Yuka, l’application jugée responsable de dénigrement

La concurrence déloyale par dénigrement est constituée lorsque des informations trompeuses sont de nature à jeter publiquement le discrédit sur un produit. Elle est également caractérisée lorsqu’elle porte sur un sujet d’intérêt général et repose sur une base factuelle insuffisante ou qu’elle est exprimée sans mesure.

Dans un cas comme de l’autre, elle doit influencer le comportement économique des consommateurs et ne nécessite plus, pour être retenue, d’être invoquée par un concurrent mais par un acteur économique.

Illustration, avec une récente condamnation de propos tenus sur le blog Yuka, édité par la société française éponyme.

 

En France, ce sont près de 6 millions de personnes qui scannent régulièrement le code-barre d’un produit cosmétique ou alimentaire avec leur smartphone pour en connaître sa notation. La note et l’appréciation dévolues audit bien sur l’application Yuka vont alors influencer l’acte d’achat de ces utilisateurs.

L’application a trois ans. Pourtant sa rigueur scientifique est critiquée. Par exemple, le fait que les quantités de sel, de sucre et de graisse, la présence éventuelle d’additifs et le caractère bio du produit alimentaire soient les seuls critères d’évaluation de l’aliment est contesté par bon nombre d’études indépendantes ou organismes habilités à mener de telles mesures.

Sur cette application, Yuka édite un blog, qui compte 1,5 million de visiteurs uniques par mois. Or, un article de celui-ci, au titre « Halte aux emballages toxiques » et au sous-titre « Conserves et aluminium : à éviter au maximum » pointe les risques d’une consommation d’aluminium sur la santé humaine, lors de l’ingestion d’aliments vendus en boîtes de conserve.

La Fédération française des industries des aliments conservés s’est émue de ces propos auprès du Tribunal de commerce de Versailles.

Après avoir relevé que 80% des aliments en conserve est produit dans des boîtes en fer blanc et que les 20% comprenant de l’aluminium comporte un revêtement protecteur, la juridiction consulaire a condamné Yuka au titre du dénigrement et a ordonné, en référé, de mettre un terme au trouble manifestement illicite en supprimant les assertions à ce sujet, et ce, dans un délai de 5 jours après le prononcé de l’ordonnance et sous astreinte, passé ce délai, de 500 euros par jour de retard et par infraction constatée (T. com. Versailles, ord. réf., 5 mars 2020).

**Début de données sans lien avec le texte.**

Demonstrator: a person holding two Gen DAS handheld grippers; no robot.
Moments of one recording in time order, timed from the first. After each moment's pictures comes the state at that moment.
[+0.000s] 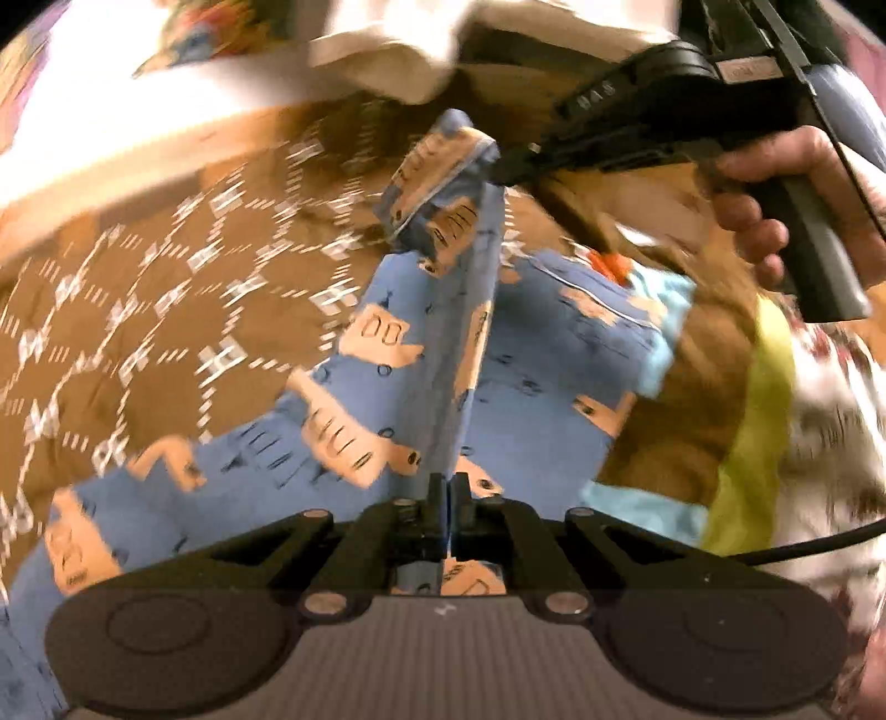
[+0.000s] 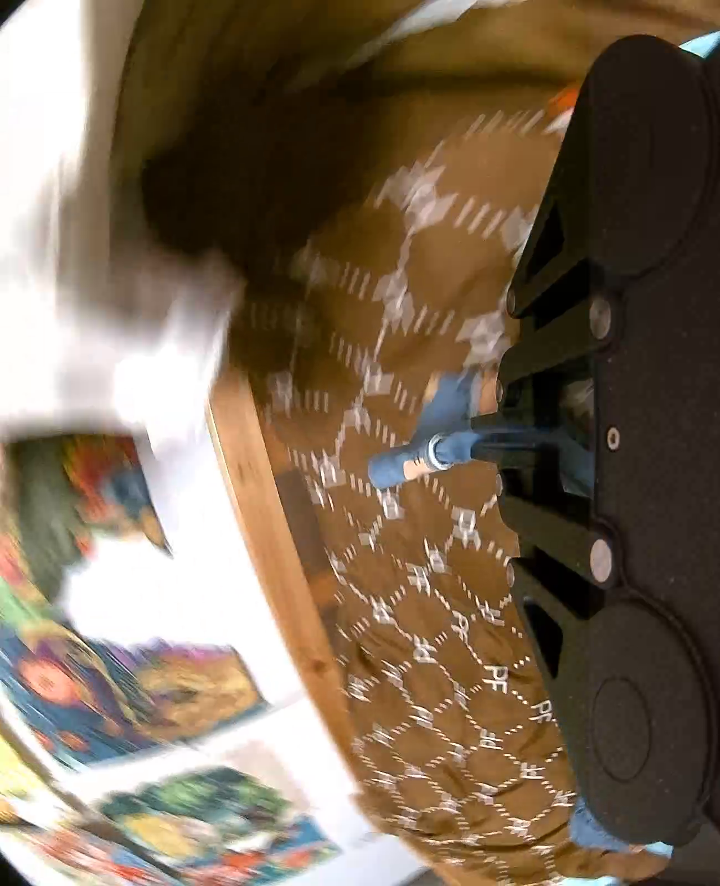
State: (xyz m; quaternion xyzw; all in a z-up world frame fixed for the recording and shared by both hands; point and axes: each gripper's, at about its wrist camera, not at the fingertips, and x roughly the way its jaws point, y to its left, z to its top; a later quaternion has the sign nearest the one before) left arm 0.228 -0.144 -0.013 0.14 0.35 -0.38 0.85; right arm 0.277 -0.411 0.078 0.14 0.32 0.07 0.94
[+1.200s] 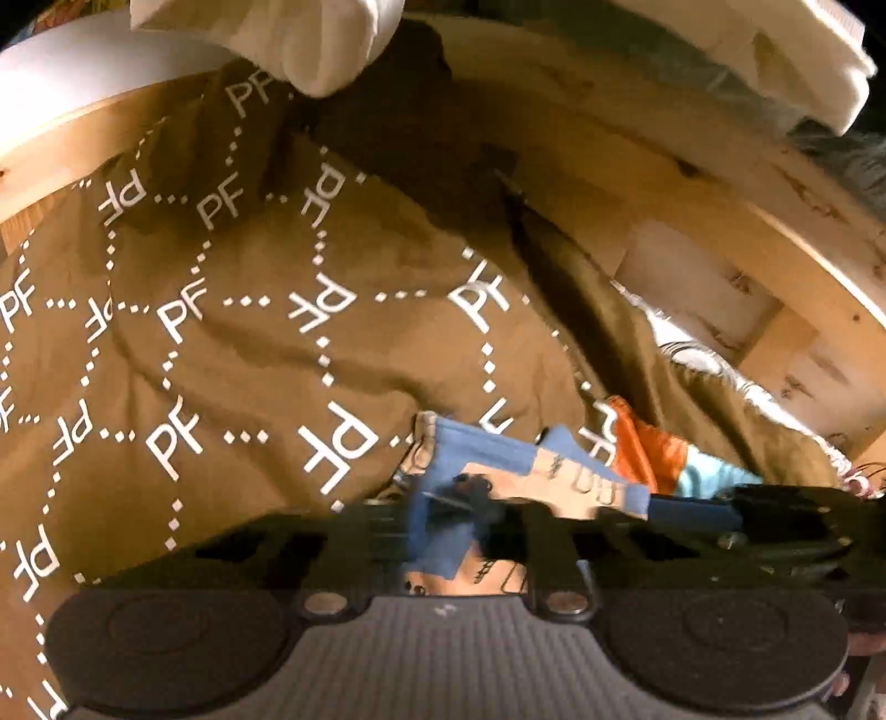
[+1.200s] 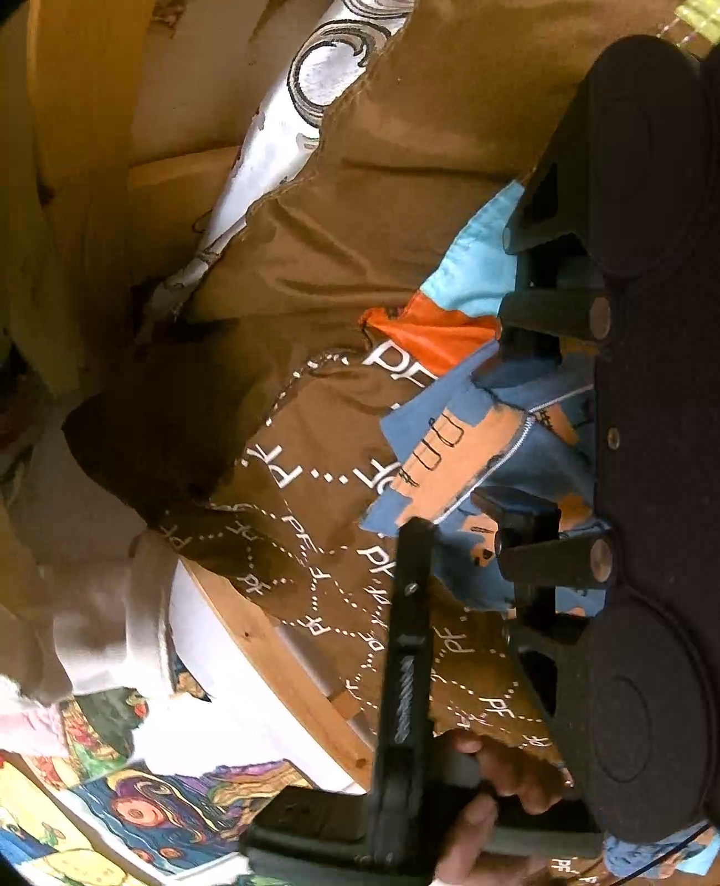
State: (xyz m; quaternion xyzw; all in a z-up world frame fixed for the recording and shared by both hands) left arm 0.395 -0.312 -0.009 0.12 0.41 -0.43 0.79; right arm 0.218 -0.494 -0.017 0.24 0.30 -0.01 0.92
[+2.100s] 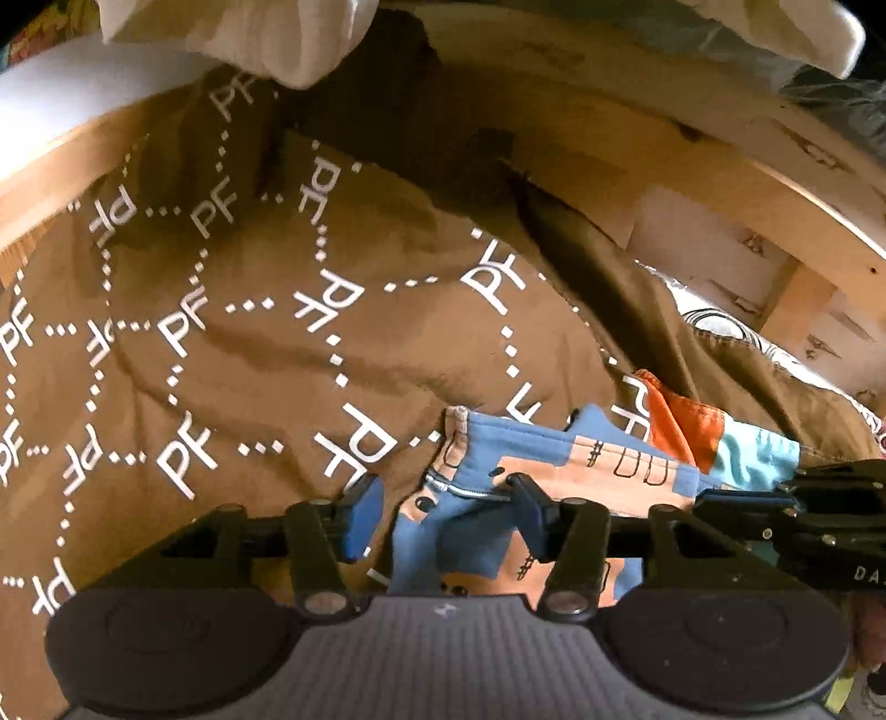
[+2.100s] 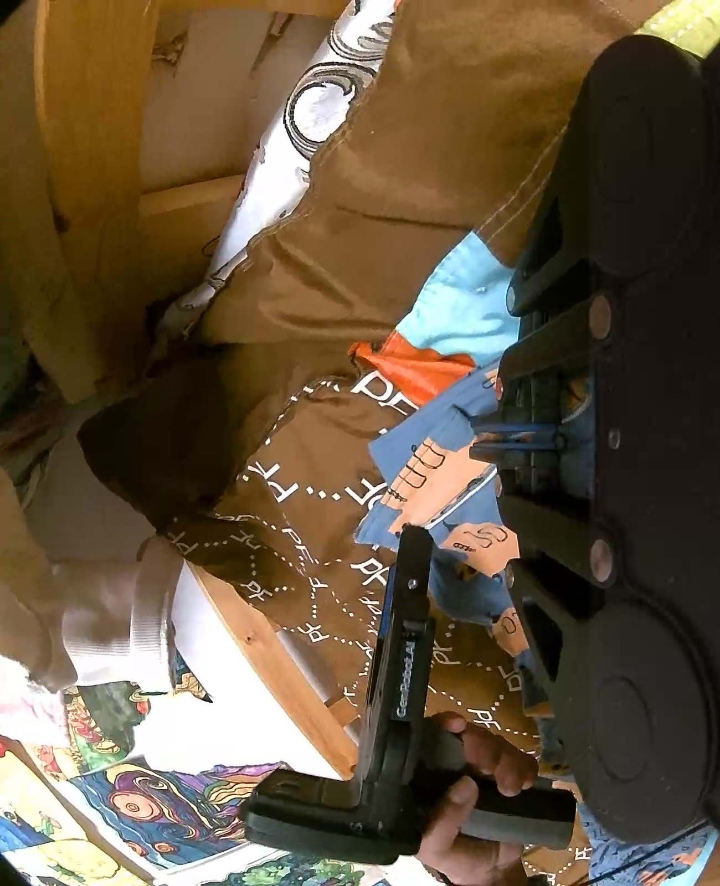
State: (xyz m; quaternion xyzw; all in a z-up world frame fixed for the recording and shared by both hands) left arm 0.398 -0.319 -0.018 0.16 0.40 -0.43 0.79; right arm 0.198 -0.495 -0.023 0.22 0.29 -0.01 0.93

En droit, si une information se rapporte à un sujet d’intérêt général et non pas à un produit spécifique, pour échapper au grief de dénigrement, elle doit :

  • reposer sur une base factuelle suffisante,
  • et être exprimée avec une certaine mesure.

En l’espèce, cette base était insuffisante. L’auteur s’était fondé sur un seul article d’un nutritionniste, traitant d’ustensiles de cuisine en aluminium, qui avait été extrapolé et dénaturé. Au surplus, le ton était exagérément alarmant et affirmatif. Enfin, Yuka, elle-même, s’enorgueillissait du fort impact de ses données sur le comportement économique des consommateurs.

Les critères du dénigrement sont remplis. Yuka n’a pas exercé un droit d’alerte en matière de santé publique. Elle n’a pas diffusé, de bonne foi, une information permettant d’éviter un risque grave.

Notons que bien que l’article litigieux était en ligne depuis plus de trois mois lors de l’assignation, la Juridiction a considéré l’urgence établie, en ce que plus le temps passe et plus le nombre de personnes ayant lu l’écrit augmente.

Conseil pratique :

Concrètement, les intérêts commerciaux des entreprises sont la règle, et la liberté d’information, l’exception. La critique est encadrée, en ce compris lorsqu’elle se trouve sur un blog ou une publication d’un réseau social. Le dénigrement peut être retenu à propos d’informations mensongères, mais également d’informations approximatives ou invérifiables.